PROBLEM REQUIREMENTS: Nothing in the records may be changed; reproduce all of them.

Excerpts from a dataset
■ ■ ■ ■ ■ ■ ■

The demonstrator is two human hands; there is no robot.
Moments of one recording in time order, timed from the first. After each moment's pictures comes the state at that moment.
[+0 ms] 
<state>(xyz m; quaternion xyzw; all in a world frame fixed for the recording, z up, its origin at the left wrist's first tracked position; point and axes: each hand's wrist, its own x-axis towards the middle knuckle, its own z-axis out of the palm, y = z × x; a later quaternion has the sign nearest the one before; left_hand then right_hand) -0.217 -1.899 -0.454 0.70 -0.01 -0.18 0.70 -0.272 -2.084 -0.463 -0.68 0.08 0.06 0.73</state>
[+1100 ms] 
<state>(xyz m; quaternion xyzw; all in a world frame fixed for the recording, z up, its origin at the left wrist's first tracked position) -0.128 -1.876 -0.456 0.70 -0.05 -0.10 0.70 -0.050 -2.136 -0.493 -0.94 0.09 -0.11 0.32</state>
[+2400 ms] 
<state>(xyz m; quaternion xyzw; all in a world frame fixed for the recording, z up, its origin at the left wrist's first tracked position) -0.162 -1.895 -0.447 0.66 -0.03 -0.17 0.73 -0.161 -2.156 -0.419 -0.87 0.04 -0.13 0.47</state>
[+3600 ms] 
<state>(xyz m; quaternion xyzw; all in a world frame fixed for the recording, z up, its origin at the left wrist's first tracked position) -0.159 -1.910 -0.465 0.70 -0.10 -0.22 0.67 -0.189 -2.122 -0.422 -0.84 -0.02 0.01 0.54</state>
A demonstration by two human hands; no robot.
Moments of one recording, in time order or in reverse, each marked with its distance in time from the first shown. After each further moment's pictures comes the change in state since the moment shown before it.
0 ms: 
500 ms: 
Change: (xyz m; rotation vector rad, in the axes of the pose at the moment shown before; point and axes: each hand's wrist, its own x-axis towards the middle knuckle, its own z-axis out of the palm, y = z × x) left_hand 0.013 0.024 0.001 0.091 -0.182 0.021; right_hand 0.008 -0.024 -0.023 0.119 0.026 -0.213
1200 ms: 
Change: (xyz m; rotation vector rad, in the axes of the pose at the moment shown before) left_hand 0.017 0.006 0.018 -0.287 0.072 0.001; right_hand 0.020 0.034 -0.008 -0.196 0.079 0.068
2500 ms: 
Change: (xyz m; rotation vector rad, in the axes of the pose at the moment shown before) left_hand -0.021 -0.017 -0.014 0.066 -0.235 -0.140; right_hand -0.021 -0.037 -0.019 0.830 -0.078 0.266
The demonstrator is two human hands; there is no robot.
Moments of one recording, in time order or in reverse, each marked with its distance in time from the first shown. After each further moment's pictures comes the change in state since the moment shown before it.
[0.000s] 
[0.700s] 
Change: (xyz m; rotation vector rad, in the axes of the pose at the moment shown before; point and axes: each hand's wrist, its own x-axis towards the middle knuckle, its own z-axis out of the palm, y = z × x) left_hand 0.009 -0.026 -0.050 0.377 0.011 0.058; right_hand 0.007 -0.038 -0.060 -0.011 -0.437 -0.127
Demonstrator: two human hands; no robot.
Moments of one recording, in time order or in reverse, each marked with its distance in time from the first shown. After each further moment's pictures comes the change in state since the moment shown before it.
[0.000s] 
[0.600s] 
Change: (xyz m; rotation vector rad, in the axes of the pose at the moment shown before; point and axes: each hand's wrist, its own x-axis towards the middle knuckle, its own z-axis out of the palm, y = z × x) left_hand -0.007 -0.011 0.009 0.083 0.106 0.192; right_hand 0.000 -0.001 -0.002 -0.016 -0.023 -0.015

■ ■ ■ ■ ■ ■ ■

RESULT:
The demonstrator is two human hands; there is no robot.
Moments of one recording in time order, timed from the first. After each moment's pictures comes the state at that moment.
[+0 ms] 
<state>(xyz m; quaternion xyzw; all in a world frame fixed for the recording, z up, its origin at the left wrist's first tracked position; point and axes: each hand's wrist, its own x-axis towards the middle knuckle, its own z-axis out of the palm, y = z × x; a later quaternion has the sign nearest the one before; left_hand then right_hand) -0.217 -1.899 -0.454 0.70 -0.01 -0.18 0.70 -0.272 -2.084 -0.463 -0.68 0.08 0.06 0.73</state>
[+1100 ms] 
<state>(xyz m; quaternion xyzw; all in a world frame fixed for the recording, z up, its origin at the left wrist's first tracked position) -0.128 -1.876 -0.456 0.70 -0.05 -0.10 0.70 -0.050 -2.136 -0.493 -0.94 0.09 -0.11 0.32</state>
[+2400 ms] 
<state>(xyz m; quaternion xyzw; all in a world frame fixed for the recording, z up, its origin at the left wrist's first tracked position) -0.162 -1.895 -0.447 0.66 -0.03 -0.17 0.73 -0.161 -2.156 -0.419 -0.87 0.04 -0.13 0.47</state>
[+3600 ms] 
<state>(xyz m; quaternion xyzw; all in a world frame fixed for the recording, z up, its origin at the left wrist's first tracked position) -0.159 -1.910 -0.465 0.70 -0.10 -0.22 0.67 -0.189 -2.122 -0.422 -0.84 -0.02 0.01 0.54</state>
A demonstration by two human hands; no robot.
Moments of one recording, in time order or in reverse, each marked with its distance in time from the first shown. After each further moment's pictures comes the change in state since the moment shown before it.
0 ms: 
500 ms: 
Change: (xyz m; rotation vector rad, in the axes of the pose at the moment shown before; point and axes: each hand's wrist, its own x-axis towards the middle knuckle, its own z-axis out of the palm, y = z × x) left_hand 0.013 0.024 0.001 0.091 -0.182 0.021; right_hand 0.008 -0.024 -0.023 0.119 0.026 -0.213
1200 ms: 
Change: (xyz m; rotation vector rad, in the axes of the pose at the moment shown before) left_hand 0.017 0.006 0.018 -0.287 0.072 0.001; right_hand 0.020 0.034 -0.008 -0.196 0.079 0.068
2500 ms: 
Change: (xyz m; rotation vector rad, in the axes of the pose at the moment shown before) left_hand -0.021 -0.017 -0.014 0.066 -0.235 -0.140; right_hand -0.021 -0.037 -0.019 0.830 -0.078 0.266
The demonstrator is two human hands; there is no robot.
Moments of one recording, in time order or in reverse, each marked with its distance in time from the first shown. After each further moment's pictures comes the change in state since the moment shown before it.
[0.000s] 
[0.700s] 
Change: (xyz m; rotation vector rad, in the axes of the pose at the moment shown before; point and axes: each hand's wrist, its own x-axis towards the middle knuckle, its own z-axis out of the palm, y = z × x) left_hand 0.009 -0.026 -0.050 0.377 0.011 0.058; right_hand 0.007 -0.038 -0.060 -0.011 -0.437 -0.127
Demonstrator: two human hands; no robot.
Moments of one recording, in time order or in reverse, each marked with its distance in time from the first shown. After each further moment's pictures comes the change in state since the moment shown before it.
[0.000s] 
[0.600s] 
Change: (xyz m; rotation vector rad, in the axes of the pose at the moment shown before; point and axes: each hand's wrist, its own x-axis towards the middle knuckle, its own z-axis out of the palm, y = z × x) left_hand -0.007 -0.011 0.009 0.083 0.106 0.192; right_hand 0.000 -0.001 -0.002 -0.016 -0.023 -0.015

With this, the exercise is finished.